Journal of Clinical & Experimental Pathology
Open Access

With an incidence ranging from 19.9% to 42.6%, Interstitial Lung Disease (ILD) is a frequent consequence of Polymyositis (PM) and Dermatomyositis (DM). In 7.2% to 37.5% of patients, ILD is the presenting symptom and has been documented to occur before clinical myopathy symptoms. ILD can still arise at any stage of myositis, with a median duration to emergence of 16.9-18 months, even in the face of aggressive immunosuppression. A research found that up to a third of patients experienced a later deterioration of Pulmonary Function Tests (PFTs), which is not unusual for ILD that is initially stable or improving on immunosuppression.

ILD, while not being included in the recently approved ACR/ EULAR diagnostic criteria for Idiopathic Inflammatory Myopathies (IIM), is the primary cause of hospitalization and death in individuals with PM/DM, with reported mortality rates ranging from 7.5% to 44%. As a result, treatment options must frequently revolve around lungspecific medicines. Myositis-ILD patients exhibit unique diagnostic and therapeutic problems that are best addressed through multidisciplinary collaborations with skilled rheumatologists and pulmonologists.

However, neither rheumatologists nor pulmonologists have agreed upon a comprehensive set of categorization criteria due to the heterogeneity of both myositis and ILD. The initial foundation for categorizing the IIMs was provided in 1975 by the Bohan and Peter Classification. Since then, several categorization and diagnostic criteria, including the inclusion of myositis-specific antibodies, have proposed revisions to those first put out by Bohan and Peter. The European League Against Rheumatism and the American College of Rheumatology both accepted a validated categorization criteria for myositis in 2017. Even though these criteria represented a major improvement over those from 1975, ILD was not included in the criteria and only anti-Jo1 of the recognized Myositis-Specific Antibodies (MSAs) included.

In this study presented a new categorization approach for IIM based on clinical findings and the addition of a larger MSA panel. In their study, IIM could be classified into four broad groups, one of which was made up mostly of patients with anti-synthetase syndrome and positive for either the anti-Jo1 or anti-PL-7 antibody. Every patient in this cluster was said to have pulmonary involvement, and the authors concluded that including MSAs into myositis categorization looked to be more advantageous than morphologic characteristics derived from muscle biopsy.

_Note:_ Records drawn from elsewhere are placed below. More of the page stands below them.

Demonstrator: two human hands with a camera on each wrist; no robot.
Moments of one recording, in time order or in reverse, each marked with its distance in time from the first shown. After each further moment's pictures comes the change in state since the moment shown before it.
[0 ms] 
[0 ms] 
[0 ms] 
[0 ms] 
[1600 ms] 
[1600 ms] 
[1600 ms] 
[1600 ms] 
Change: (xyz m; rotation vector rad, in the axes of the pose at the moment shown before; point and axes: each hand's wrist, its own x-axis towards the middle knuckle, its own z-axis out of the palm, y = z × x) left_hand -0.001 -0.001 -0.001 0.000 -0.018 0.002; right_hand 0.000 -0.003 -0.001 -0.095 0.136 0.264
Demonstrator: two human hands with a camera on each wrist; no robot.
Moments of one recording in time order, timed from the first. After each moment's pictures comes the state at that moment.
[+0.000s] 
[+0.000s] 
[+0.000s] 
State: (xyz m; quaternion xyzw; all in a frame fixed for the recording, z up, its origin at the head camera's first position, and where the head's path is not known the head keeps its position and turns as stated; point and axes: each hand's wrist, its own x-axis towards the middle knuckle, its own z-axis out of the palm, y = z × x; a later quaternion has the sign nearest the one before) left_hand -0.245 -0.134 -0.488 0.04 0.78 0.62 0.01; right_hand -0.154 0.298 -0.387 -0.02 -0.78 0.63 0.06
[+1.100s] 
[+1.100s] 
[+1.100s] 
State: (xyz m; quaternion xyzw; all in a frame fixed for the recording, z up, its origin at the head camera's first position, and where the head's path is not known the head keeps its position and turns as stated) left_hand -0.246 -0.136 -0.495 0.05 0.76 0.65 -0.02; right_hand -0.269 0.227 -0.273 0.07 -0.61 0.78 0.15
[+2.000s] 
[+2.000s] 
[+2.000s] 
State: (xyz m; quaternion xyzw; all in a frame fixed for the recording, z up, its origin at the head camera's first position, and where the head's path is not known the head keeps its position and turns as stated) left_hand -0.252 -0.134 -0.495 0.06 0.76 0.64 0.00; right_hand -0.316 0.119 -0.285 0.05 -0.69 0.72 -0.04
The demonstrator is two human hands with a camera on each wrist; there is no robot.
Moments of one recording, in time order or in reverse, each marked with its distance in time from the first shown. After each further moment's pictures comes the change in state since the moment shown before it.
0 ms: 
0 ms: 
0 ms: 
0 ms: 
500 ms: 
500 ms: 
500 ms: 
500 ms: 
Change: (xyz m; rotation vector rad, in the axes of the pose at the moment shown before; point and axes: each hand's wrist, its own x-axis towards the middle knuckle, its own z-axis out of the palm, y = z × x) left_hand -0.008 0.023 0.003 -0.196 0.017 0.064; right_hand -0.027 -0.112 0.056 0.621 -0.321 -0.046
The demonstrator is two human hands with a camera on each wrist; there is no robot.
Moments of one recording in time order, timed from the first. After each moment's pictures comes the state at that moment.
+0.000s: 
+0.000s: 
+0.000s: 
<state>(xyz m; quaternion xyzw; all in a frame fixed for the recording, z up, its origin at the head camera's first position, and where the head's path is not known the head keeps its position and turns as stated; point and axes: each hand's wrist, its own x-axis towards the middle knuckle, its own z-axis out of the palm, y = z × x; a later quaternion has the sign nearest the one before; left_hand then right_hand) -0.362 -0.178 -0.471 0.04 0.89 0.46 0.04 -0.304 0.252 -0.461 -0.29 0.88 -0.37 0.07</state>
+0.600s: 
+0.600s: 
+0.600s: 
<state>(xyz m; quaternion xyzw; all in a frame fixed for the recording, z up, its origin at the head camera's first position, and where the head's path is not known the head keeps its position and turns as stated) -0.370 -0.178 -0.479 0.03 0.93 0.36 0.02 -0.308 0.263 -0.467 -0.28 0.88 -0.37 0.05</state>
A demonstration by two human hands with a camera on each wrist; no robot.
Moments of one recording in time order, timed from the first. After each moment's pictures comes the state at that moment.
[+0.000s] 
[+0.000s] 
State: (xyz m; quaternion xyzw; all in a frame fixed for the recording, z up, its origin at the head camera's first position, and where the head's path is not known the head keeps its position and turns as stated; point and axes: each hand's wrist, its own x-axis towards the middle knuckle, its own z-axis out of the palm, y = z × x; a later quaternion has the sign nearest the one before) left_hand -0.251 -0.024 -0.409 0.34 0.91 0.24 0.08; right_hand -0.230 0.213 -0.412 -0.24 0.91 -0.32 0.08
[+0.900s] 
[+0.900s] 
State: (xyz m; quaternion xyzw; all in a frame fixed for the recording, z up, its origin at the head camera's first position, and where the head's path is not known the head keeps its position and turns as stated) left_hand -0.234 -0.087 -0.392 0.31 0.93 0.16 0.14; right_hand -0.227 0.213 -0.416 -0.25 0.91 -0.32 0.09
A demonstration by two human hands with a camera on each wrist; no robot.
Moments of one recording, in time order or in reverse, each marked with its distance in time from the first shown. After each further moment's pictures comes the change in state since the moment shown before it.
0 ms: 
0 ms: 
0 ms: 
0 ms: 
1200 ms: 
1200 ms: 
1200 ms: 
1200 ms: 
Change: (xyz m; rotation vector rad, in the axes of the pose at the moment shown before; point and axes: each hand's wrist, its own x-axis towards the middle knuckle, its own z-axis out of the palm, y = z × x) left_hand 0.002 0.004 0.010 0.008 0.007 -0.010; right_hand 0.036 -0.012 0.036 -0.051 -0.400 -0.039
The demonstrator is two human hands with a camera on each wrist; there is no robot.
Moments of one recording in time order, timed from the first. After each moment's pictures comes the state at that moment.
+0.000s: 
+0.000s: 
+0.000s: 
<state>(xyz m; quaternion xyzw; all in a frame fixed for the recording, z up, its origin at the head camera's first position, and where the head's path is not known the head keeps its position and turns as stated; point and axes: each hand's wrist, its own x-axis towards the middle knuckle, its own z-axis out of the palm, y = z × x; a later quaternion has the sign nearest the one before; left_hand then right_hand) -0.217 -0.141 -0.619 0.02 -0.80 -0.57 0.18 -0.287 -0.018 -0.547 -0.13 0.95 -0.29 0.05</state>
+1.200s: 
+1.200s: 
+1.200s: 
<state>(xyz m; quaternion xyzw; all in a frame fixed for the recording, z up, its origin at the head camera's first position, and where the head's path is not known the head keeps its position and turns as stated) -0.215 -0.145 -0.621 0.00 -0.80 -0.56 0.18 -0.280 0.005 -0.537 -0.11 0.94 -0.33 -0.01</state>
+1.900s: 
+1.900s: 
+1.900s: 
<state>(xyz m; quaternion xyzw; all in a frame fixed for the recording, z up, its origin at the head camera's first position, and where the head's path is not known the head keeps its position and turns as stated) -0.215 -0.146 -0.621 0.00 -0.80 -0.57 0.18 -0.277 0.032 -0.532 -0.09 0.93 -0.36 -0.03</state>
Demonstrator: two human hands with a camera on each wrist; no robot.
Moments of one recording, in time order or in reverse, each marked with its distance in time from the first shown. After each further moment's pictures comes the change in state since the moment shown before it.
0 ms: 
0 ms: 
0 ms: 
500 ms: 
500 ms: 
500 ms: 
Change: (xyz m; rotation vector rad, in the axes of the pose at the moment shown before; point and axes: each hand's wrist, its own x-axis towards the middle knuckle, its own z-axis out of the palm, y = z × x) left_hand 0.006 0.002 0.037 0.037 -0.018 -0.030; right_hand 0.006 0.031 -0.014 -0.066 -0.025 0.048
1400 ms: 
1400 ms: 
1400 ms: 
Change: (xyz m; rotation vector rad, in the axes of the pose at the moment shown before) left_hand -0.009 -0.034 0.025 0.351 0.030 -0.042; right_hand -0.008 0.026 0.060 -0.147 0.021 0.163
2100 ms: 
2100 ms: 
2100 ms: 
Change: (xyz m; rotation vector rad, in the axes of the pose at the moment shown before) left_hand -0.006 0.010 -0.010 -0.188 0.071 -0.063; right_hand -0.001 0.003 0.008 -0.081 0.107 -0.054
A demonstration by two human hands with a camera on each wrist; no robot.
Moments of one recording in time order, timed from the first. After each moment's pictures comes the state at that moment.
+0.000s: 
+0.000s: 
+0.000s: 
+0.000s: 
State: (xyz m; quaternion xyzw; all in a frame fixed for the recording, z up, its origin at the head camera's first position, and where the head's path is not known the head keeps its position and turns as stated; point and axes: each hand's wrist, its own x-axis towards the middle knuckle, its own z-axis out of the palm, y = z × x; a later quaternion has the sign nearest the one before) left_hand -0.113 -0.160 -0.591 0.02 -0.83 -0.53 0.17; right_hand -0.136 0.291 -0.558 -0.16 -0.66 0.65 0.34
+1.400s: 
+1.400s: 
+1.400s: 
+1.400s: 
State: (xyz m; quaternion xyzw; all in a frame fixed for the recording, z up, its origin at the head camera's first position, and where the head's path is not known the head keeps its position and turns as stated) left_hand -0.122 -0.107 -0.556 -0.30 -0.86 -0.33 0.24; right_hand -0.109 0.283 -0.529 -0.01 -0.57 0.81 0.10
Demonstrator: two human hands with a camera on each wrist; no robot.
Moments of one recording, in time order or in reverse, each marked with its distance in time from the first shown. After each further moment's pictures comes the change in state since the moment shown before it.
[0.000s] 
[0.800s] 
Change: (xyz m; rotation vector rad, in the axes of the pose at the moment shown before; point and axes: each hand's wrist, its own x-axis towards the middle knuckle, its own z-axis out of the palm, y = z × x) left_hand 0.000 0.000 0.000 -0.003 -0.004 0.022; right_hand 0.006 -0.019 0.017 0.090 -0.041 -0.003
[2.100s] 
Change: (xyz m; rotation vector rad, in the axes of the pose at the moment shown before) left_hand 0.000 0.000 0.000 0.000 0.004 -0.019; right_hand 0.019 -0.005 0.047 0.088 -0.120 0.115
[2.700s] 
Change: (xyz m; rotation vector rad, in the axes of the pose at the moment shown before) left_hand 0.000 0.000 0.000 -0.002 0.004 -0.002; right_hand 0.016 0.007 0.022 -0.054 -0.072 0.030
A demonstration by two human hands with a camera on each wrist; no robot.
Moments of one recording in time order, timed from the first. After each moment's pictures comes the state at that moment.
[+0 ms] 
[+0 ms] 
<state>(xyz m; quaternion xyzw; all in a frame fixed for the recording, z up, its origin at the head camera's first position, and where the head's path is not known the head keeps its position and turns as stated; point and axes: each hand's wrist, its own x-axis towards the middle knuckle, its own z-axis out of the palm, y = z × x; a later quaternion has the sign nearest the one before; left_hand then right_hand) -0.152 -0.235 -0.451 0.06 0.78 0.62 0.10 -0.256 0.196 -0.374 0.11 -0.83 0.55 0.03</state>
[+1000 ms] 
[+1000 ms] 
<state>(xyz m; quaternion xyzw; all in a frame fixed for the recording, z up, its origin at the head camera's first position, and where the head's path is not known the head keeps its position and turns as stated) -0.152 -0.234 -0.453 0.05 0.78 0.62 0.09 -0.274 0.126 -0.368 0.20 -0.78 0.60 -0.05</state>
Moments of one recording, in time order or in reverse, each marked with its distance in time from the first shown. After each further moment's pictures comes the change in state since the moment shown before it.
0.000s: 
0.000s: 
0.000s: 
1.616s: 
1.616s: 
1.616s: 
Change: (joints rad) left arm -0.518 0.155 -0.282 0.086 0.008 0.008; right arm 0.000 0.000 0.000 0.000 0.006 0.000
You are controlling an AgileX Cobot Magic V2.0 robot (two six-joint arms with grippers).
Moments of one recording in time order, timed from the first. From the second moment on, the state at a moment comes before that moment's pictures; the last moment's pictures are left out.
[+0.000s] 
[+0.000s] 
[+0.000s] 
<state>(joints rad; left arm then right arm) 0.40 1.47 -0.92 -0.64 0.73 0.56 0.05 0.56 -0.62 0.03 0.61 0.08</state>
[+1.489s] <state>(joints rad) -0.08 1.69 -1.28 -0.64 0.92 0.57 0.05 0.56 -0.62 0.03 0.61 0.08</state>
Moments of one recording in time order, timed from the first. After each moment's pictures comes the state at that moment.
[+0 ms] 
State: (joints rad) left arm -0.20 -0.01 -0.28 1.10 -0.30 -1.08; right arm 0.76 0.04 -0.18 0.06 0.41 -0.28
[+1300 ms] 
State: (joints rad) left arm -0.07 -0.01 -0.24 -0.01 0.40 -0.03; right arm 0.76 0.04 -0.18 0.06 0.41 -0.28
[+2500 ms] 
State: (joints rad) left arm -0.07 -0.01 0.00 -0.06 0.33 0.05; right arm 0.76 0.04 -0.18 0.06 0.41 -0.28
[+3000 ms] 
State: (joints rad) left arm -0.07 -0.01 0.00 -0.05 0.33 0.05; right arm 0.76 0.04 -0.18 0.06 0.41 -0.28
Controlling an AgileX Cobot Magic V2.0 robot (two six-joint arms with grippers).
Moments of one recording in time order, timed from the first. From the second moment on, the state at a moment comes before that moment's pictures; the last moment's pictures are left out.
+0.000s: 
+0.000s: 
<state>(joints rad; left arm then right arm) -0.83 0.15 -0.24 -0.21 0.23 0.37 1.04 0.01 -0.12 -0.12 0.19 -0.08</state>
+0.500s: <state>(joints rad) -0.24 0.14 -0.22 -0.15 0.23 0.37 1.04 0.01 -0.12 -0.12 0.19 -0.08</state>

Myositis specific antibodies and ILD

With an average incidence of 20% and 29%, respectively, in this disease group, antisynthetase antibodies are the most prevalent autoantibodies observed in individuals with either DM or PM. Eight anti-synthetase antibodies against the aminoacyl-tRNA synthetase enzyme are currently identified (ARS-Abs). Even though the term "anti-synthetase syndrome" has historically been used to describe patients who have tested positive for one of these antibodies, some recent literature challenges this usage. In fact, it is not unusual for clinical features thought to be indicative of the so-called "syndrome" to be minimal or absent at different stages of the illness. Additionally, even with the presence of antibodies unrelated to ARS myositis, the syndrome's distinctive symptoms could still be present. When ILD in myositis is not detected or treated early, it might have a negative consequence.

In a newly diagnosed myositis patient, physicians should have a high degree of suspicion for concomitant pulmonary involvement and a low threshold for doing serial PFTs or CT imaging, especially if autoantibodies with a documented ILD link are present. Patients with established myositis-ILD benefit from co-management by pulmonary and rheumatology teams due to their clinical complexity. While immunosuppressive medications used to treat myositis-ILD are comparable to those used to treat isolated myositis, in quickly decompensating individuals with underlying lung involvement, a more aggressive treatment strategy with higher dose regimens or combination therapy is more usual. Solid data supporting the use of specific immunosuppressive drugs is currently absent, and the significance of anti-fibrotic treatment in patients with progressive illness is still being explored. The clinical studies necessary to improve this discipline will necessitate collaboration between rheumatologists and pulmonologists.